§ ABOUT THIS TASK
Everything from the line containing "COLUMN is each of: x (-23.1" through the line containing "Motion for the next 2" in the listing below should be copied exactly, and nothing more.
+--
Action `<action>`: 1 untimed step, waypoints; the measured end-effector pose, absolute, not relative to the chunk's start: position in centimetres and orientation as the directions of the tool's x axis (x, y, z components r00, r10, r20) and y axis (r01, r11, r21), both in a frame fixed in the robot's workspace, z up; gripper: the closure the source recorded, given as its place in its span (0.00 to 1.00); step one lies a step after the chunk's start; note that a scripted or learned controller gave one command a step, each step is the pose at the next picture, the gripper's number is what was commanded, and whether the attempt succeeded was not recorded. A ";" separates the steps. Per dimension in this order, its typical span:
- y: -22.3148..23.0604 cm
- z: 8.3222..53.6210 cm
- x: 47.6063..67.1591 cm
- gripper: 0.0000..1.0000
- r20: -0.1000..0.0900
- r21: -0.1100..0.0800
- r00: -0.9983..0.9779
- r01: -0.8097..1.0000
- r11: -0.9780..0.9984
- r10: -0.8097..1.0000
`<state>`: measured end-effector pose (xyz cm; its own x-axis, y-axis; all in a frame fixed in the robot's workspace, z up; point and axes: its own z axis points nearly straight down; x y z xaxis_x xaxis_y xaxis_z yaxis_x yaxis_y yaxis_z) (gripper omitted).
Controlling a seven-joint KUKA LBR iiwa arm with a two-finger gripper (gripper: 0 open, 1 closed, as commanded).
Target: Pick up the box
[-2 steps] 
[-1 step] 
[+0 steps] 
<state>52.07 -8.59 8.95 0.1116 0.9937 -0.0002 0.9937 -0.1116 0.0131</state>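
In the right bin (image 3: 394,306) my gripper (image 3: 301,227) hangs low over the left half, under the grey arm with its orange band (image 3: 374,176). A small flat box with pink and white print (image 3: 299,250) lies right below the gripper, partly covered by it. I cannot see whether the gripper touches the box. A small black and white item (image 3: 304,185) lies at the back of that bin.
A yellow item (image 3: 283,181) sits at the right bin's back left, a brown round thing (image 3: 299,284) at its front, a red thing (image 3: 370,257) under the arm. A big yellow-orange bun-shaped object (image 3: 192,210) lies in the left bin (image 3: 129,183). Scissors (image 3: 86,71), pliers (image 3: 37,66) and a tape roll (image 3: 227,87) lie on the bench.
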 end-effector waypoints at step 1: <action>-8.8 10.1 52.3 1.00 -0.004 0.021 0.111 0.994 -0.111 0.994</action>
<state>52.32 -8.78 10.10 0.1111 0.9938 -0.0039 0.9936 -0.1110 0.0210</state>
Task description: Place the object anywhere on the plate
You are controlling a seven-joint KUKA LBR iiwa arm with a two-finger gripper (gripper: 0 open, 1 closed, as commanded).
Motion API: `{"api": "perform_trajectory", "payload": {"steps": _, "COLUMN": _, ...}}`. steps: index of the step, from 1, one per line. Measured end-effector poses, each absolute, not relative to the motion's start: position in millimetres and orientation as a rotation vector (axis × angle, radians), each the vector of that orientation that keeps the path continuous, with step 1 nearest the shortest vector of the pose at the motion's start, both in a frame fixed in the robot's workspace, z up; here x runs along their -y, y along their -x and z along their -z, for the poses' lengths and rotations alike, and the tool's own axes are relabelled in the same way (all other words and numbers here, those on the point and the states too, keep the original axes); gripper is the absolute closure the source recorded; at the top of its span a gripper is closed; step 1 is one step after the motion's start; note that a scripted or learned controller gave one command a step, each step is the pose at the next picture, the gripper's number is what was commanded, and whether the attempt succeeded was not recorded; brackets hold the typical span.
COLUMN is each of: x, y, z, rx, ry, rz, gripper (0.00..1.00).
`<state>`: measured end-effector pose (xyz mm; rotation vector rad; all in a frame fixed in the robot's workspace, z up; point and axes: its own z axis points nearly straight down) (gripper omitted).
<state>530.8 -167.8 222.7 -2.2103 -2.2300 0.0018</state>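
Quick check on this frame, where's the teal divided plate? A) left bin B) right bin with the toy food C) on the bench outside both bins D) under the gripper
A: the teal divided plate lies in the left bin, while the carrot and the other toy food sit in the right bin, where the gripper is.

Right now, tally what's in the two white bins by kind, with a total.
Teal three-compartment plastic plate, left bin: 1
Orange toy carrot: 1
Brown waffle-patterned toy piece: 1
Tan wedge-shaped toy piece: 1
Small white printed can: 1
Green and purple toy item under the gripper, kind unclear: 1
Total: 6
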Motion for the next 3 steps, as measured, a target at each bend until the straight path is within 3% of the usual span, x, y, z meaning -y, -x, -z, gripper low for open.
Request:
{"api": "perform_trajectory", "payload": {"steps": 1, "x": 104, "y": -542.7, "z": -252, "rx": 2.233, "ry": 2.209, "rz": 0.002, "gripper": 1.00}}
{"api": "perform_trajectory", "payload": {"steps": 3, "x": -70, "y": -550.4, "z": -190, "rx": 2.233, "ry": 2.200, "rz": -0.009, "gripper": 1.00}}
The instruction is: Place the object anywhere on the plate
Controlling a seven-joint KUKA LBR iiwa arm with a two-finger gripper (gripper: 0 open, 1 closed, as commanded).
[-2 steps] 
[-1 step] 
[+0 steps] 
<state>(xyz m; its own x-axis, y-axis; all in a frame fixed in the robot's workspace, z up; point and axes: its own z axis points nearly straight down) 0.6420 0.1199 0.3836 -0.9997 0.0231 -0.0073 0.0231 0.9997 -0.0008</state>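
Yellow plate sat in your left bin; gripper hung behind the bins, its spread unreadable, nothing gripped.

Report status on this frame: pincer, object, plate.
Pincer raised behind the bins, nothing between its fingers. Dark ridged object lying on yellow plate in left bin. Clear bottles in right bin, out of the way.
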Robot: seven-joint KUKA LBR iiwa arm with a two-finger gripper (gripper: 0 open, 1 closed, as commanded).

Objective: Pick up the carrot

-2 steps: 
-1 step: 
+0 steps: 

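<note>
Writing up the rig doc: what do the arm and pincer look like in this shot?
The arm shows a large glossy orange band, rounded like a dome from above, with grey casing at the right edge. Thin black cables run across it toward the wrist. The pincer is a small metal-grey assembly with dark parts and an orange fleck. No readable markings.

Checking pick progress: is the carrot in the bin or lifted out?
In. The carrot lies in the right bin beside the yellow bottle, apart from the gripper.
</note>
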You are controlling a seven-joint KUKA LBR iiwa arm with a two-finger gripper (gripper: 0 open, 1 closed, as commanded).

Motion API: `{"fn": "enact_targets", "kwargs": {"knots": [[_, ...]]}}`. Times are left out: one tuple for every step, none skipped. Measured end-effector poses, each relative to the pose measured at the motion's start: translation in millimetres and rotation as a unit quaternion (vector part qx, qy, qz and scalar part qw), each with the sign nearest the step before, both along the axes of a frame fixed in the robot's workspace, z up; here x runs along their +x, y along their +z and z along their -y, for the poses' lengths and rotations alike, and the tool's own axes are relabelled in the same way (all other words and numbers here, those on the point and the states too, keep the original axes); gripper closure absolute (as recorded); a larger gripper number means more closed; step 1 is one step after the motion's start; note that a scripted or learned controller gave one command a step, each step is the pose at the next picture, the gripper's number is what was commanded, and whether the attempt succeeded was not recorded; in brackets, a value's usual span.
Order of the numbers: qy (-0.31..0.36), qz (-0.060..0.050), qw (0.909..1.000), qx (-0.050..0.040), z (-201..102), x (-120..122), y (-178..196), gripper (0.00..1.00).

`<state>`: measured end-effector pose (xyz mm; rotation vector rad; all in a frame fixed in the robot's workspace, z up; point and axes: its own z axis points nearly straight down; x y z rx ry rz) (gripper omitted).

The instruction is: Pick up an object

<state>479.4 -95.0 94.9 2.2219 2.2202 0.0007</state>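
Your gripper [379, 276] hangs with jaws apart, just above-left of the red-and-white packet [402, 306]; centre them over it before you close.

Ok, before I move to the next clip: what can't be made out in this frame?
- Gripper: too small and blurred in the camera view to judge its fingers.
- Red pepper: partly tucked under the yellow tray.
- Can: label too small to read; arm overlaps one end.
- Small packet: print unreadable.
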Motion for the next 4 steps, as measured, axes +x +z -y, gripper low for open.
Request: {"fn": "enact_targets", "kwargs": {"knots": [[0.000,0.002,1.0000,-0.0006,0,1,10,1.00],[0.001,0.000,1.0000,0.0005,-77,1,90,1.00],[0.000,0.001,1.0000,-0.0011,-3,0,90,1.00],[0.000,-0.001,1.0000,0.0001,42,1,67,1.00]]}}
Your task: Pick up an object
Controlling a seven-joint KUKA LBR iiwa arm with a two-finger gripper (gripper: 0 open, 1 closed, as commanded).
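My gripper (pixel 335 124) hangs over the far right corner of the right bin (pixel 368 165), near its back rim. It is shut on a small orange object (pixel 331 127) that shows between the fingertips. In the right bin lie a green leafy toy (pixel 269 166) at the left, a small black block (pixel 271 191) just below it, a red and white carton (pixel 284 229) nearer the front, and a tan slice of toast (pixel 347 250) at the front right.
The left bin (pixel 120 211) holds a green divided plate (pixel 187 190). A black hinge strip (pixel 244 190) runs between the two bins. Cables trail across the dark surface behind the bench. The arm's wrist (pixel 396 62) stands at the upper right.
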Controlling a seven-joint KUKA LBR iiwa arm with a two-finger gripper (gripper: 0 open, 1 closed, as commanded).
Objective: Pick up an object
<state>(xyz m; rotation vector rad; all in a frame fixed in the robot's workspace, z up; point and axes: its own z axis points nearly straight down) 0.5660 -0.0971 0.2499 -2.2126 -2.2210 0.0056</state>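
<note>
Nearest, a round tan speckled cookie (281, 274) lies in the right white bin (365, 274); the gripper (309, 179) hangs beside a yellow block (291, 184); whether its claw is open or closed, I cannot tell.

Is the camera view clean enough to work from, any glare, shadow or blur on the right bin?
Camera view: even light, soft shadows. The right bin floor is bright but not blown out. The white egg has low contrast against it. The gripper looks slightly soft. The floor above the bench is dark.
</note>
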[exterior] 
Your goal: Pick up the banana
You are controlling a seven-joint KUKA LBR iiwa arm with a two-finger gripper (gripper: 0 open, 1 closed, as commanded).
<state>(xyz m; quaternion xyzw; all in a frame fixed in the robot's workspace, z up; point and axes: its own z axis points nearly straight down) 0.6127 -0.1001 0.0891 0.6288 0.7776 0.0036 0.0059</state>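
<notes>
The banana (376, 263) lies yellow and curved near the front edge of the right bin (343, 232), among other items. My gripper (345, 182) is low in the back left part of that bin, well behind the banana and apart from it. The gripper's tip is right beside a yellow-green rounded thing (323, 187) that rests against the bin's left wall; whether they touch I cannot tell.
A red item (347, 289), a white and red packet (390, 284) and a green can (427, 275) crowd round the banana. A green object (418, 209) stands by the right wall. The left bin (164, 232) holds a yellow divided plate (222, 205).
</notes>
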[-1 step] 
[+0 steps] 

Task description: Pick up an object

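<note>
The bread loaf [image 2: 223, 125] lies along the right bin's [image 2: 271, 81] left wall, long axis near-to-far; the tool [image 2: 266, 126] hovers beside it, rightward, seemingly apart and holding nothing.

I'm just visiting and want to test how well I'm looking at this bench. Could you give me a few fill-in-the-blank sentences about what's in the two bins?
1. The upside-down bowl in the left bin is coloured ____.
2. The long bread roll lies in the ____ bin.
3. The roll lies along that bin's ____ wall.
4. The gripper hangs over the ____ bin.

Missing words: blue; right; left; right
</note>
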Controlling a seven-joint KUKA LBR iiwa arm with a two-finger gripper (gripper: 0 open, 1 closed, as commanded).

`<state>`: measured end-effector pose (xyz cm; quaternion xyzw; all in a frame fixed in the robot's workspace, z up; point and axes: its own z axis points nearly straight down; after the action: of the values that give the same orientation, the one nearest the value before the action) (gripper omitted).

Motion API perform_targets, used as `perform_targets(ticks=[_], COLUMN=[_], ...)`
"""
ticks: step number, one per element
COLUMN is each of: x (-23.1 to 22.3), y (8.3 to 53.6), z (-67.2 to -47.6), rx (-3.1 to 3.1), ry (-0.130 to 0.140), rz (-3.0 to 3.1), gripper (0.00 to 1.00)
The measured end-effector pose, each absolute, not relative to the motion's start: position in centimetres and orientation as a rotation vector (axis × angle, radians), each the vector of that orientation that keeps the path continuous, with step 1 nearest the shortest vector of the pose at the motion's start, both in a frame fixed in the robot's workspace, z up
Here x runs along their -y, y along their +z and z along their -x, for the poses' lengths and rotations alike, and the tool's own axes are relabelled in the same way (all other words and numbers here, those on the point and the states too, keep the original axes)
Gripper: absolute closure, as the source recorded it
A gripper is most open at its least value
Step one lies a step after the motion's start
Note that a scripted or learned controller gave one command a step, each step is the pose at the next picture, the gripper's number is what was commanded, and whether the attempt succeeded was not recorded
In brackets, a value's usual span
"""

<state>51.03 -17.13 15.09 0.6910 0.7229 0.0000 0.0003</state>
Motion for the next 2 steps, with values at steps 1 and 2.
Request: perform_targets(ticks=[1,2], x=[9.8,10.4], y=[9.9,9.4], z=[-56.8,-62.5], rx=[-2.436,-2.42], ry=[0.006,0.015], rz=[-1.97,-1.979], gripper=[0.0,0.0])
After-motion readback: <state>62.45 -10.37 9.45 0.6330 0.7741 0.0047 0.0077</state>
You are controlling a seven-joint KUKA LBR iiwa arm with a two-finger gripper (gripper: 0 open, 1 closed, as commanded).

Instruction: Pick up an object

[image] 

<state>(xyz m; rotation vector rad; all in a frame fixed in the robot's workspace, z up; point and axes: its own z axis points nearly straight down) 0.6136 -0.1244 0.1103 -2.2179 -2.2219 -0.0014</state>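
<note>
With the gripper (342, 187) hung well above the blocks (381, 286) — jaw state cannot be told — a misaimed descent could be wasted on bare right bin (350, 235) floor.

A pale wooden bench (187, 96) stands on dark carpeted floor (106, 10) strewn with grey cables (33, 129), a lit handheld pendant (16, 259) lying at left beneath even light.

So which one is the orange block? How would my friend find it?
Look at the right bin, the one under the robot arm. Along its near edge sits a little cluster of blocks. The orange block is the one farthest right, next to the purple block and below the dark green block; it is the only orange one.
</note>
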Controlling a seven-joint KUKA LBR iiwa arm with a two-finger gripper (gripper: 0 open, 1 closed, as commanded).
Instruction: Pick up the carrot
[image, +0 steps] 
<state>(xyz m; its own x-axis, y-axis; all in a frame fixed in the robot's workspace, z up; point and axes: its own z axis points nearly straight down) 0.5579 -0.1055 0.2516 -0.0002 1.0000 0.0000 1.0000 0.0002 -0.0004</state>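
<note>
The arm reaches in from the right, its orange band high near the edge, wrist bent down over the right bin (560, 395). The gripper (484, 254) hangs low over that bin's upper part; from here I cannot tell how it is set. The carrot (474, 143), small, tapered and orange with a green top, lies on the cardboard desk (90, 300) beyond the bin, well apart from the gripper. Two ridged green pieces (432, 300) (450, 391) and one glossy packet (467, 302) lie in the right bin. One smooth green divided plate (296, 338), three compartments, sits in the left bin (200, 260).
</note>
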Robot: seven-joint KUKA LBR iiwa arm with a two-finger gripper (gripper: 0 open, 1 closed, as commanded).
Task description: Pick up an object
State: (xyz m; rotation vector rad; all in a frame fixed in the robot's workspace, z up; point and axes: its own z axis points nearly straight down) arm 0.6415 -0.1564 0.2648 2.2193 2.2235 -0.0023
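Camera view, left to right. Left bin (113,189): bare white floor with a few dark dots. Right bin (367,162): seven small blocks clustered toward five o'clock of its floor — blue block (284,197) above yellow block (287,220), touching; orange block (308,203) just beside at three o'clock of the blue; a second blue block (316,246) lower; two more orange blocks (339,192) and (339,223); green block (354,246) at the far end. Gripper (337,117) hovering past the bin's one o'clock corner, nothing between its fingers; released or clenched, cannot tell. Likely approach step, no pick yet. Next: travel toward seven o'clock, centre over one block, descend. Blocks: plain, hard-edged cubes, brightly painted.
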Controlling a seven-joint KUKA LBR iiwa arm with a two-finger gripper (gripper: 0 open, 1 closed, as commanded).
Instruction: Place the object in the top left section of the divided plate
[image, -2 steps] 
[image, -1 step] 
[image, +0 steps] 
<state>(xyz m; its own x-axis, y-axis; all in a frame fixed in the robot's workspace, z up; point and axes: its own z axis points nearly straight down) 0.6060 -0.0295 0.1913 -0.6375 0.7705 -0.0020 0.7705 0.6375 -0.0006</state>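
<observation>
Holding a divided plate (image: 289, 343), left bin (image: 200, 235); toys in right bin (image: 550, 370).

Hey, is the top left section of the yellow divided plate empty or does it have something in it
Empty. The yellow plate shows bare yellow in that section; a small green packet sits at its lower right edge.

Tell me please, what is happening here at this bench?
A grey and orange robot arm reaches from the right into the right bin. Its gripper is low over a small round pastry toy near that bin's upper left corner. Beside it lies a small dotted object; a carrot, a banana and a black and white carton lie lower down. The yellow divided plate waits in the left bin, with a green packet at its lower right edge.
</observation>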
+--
§ TASK RESULT
COLUMN is each of: x (-23.1 to 22.3), y (8.3 to 53.6), z (-67.2 to -47.6), rx (-3.1 to 3.1), ry (-0.130 to 0.140), rz (-3.0 to 3.1), gripper (0.00 to 1.00)
The measured end-effector pose, each absolute, not relative to the motion's start: position in centimetres and orientation as a rotation vector (axis × angle, radians), each the vector of that orientation that keeps the path continuous, with step 1 nearest the shortest vector of the pose at the motion's start, both in a frame fixed in the robot's workspace, z up
Here x runs along their -y, y along their +z and z along their -x, for the poses' lengths and rotations alike, and the tool's own axes are relabelled in the same way (all other words and numbers here, those on the point and the states too, keep the original axes)
Gripper: absolute closure, as the source recorded it
A gripper is most open at its least value
Step one lies a step after the motion's start
Note that a scripted or learned controller gave one command a step, each step is the pose at the next picture, the gripper's number is what was commanded, and whether the attempt succeeded was not recorded
In brackets, a value's usual span
"""

<state>51.03 -17.13 15.09 0.6910 0.7229 0.0000 0.0003</state>
Motion for the next 2 steps, with values at steps 1 and 2.

This exercise requires no additional answer.